━━━━━ EXERCISE INPUTS ━━━━━
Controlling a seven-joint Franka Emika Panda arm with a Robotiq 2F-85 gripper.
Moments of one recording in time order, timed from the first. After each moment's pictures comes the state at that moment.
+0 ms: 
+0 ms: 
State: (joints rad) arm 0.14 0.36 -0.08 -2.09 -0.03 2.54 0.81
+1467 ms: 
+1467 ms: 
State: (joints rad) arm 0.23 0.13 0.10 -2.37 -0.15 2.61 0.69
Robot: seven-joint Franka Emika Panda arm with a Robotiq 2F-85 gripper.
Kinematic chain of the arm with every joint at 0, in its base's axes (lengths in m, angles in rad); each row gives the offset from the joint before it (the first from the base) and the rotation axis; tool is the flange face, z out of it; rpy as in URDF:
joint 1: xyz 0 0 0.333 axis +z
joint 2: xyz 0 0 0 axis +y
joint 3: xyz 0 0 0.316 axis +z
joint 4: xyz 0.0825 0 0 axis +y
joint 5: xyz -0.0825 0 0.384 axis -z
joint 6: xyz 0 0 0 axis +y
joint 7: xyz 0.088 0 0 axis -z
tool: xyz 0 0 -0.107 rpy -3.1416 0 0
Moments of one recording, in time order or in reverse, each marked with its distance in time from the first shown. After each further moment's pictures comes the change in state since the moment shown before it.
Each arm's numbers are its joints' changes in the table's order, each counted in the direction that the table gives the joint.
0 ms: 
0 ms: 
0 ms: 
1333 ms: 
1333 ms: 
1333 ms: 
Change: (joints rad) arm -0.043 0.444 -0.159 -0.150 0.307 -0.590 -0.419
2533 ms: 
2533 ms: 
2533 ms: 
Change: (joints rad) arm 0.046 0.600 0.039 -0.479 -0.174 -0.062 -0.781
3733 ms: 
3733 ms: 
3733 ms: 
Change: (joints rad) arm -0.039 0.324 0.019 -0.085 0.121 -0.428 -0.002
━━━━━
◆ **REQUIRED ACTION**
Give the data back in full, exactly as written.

◆ **RESPONSE BOX**
Controlling a seven-joint Franka Emika Panda arm with a Robotiq 2F-85 gripper.
Moments of one recording in time order, timed from the first. After each moment's pictures comes the state at that moment.
+0 ms: 
+0 ms: 
State: (joints rad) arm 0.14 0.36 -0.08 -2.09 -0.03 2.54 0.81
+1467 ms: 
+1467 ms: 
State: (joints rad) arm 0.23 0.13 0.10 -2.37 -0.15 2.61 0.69
Robot: seven-joint Franka Emika Panda arm with a Robotiq 2F-85 gripper.
Kinematic chain of the arm with every joint at 0, in its base's axes (lengths in m, angles in rad); each row gives the offset from the joint before it (the first from the base) and the rotation axis; tool is the flange face, z out of it; rpy as in URDF:
joint 1: xyz 0 0 0.333 axis +z
joint 2: xyz 0 0 0 axis +y
joint 3: xyz 0 0 0.316 axis +z
joint 4: xyz 0.0825 0 0 axis +y
joint 5: xyz -0.0825 0 0.384 axis -z
joint 6: xyz 0 0 0 axis +y
joint 7: xyz 0.088 0 0 axis -z
tool: xyz 0 0 -0.107 rpy -3.1416 0 0
Moments of one recording, in time order or in reverse, each marked with its distance in time from the first shown. After each further moment's pictures comes the change in state since the moment shown before it.
Each arm's numbers are its joints' changes in the table's order, each counted in the direction that the table gives the joint.
0 ms: 
0 ms: 
0 ms: 
1333 ms: 
1333 ms: 
1333 ms: 
Change: (joints rad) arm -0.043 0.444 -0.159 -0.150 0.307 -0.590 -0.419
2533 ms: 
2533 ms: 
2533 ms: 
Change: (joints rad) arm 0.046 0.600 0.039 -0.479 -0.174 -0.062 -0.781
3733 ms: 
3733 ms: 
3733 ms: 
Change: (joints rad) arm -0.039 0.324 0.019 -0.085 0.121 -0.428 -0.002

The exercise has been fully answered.